Traffic is diverted from I-275 near the Detroit Metropolitan Airport in Romulus, Mich., Thursday, Aug. 24, 2023, after vehicles were stuck in overnight flooding.

Paul Sancia / AB


Trees were uprooted and some roofs collapsed. Several roads were closed due to downed trees and power poles.

The weather service office in Grand Rapids, west Michigan, said officials will conduct damage surveys Friday for a suspected tornado in Kent County.

As of 1:30 p.m. local time Friday, about 460,000 customers were without power in Michigan and about 193,000 in Ohio. Poweroutage.us website.

In Southfield, a northern Detroit suburb of Oakland County, Mukitu Perry said she was in her farmhouse around 9:30 Thursday night when a large section of a neighbor’s tree fell and sounded “like a train coming.”
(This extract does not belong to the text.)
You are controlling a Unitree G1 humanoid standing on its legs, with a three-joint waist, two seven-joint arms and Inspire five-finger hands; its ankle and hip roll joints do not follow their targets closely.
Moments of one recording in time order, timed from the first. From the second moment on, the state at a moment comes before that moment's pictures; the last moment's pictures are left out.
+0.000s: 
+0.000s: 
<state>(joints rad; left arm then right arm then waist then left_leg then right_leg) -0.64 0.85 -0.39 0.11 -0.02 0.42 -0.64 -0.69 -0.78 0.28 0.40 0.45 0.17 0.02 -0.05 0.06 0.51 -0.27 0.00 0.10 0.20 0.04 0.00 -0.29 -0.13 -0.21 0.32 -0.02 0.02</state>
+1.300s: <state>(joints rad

The tree came to rest across Perry’s vehicle and front yard, uprooting power lines and downing his driveway and at least one other vehicle, leaving Perry and his neighbors without power.

“I can’t get out of my driveway. I can’t go anywhere,” Perry said Friday morning. “We’re not in power, and it’s very frustrating.”
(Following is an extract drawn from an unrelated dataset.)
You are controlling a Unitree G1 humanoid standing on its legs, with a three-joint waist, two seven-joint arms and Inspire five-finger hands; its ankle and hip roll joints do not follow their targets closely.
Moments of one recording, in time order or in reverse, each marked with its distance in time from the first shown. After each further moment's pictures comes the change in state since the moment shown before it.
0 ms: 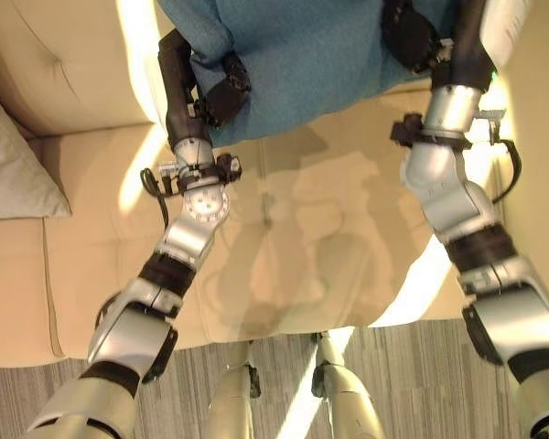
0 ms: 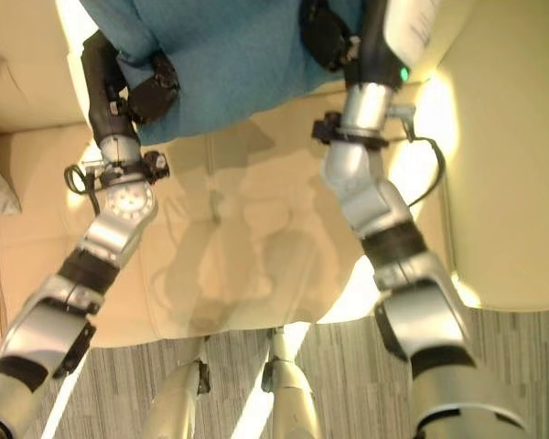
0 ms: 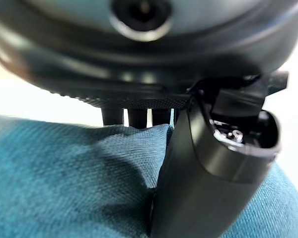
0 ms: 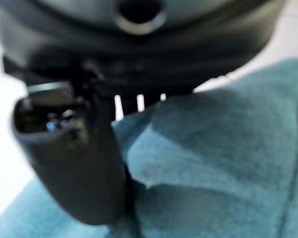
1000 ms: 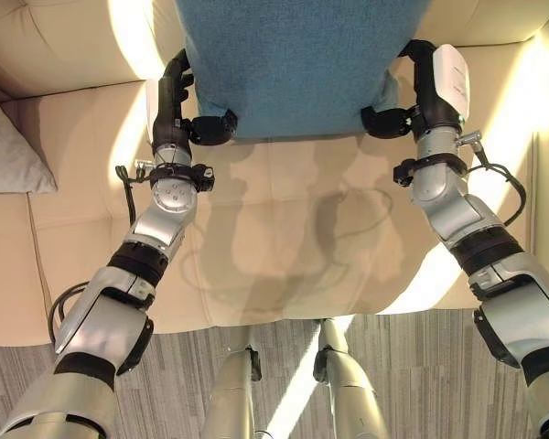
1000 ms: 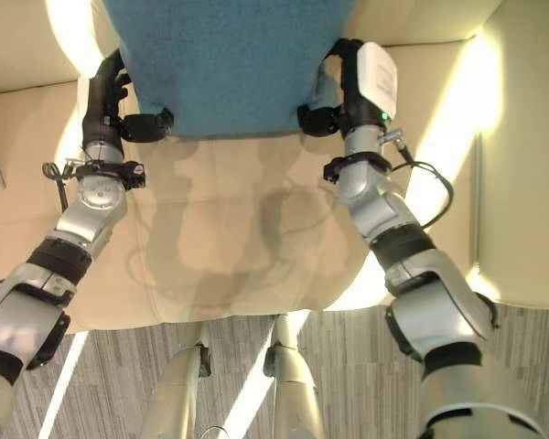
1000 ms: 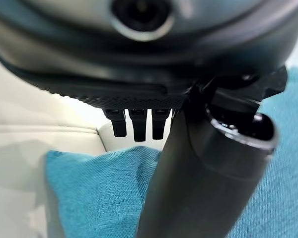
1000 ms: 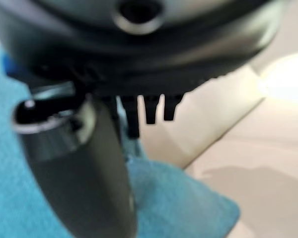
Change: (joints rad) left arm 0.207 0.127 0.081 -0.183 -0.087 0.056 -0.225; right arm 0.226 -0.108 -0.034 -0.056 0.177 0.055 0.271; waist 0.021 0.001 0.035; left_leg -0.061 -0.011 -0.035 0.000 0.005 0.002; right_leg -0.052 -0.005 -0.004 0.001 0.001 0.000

Wayne County Executive Warren Evans declared a state of emergency Friday in Michigan’s largest county, which includes Detroit, due to power outages, flooding, downed trees and power lines and storm debris.
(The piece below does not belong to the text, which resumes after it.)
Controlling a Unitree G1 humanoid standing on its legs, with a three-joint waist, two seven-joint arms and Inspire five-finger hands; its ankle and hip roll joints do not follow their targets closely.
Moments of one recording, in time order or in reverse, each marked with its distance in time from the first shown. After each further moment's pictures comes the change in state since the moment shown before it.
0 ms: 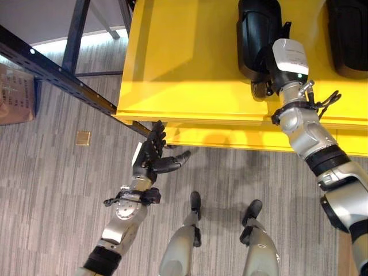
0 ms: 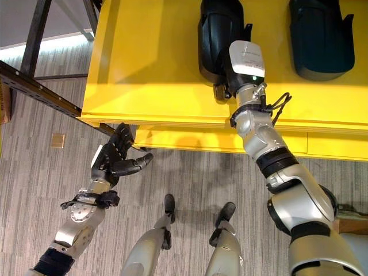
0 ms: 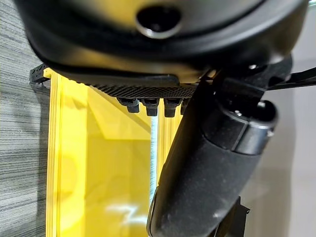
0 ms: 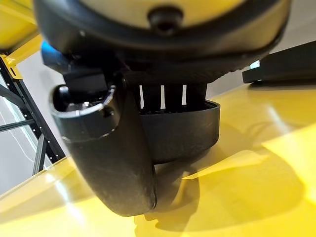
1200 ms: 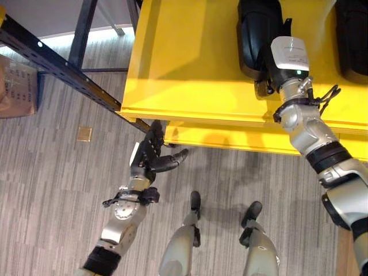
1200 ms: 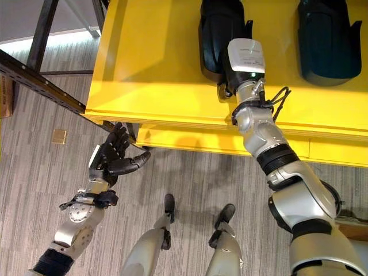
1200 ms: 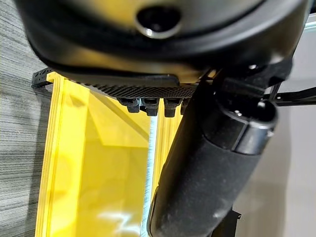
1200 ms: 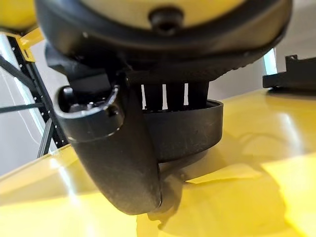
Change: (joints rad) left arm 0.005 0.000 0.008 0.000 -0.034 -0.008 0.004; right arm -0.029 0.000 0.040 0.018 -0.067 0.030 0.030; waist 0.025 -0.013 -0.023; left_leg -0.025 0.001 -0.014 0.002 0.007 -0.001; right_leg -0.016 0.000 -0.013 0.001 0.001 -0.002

The county warned residents to avoid any contact with several rivers as municipalities released partially or fully untreated sewage into various waterways due to flooding.

In Macomb County, northeast of Detroit, several thousand basements in Eastpointe and St. Clair Shores survived the flooding, as stormwater and sewage were diverted to the lake through an emergency bypass system, Public Works Commissioner Candice Miller said. The bypass has only been used three times since 2017, but was used twice this week.

“Obviously, these storms have become our new normal,” Miller said. “It’s like a tropical storm, and the government and residents should make appropriate preparations whenever possible.”

Canton Township, west of Detroit and home to about 100,000 people, suffered flooding in its downtown business district earlier this week. Later Thursday night the storms “produced at least two heavy wind tornadoes, if not tornadoes,” said Town Supervisor Anne Marie Graham-Hudak.

“Some of our parks have been destroyed,” he said, adding that the township had received calls from 200 residents about flooding in their basements.

Part of the roof of an adult foster care facility near Williamston in Ingham County collapsed.

The storm followed heavy rain on Wednesday night and dumped 5 inches (12.7 centimeters) of rain on southeastern Michigan Thursday morning, resulting in street flooding in the Detroit area, including tunnels leading to suburban Detroit Metropolitan Airport. of Romulus, officials said. Officials reopened the airport’s McNamara terminal Thursday afternoon. A severe storm formed in the western part of the state in the afternoon.

By Thursday afternoon, airport officials provided additional updates, saying access to the airport had been restored.


“Once I felt the suction, I could feel the force of it, I could feel it all shaking, I could feel the roof shaking and coming apart,” James Gale, a caregiver for 14, told WXYZ-TV. He said the ceiling was gone from a woman’s room and she was taken to the hospital. Others were taken elsewhere by buses.

Michigan Gov. Gretchen Whitmer activated the state’s Emergency Operations Center Thursday evening to provide support to affected communities “as they respond to the impacts of the flooding.”

The western parts of the United States have been flooded by heavy rains over the past few weeks Tropical Storm Hillary, and much of Central America was hit by deadly heat. In Hawaii And WashingtonEmergency crews battled the devastating wildfire.

Mitzi Hale and her three sons look out the window as Detroit Metropolitan Airport’s McNamara Terminal closes, Thursday, Aug. 24, 2023, in Romulus, Mich. And his boys were late going to Florida for vacation. Parts of Michigan received 5 inches of rain, flooding tunnels leading to Detroit’s main airport.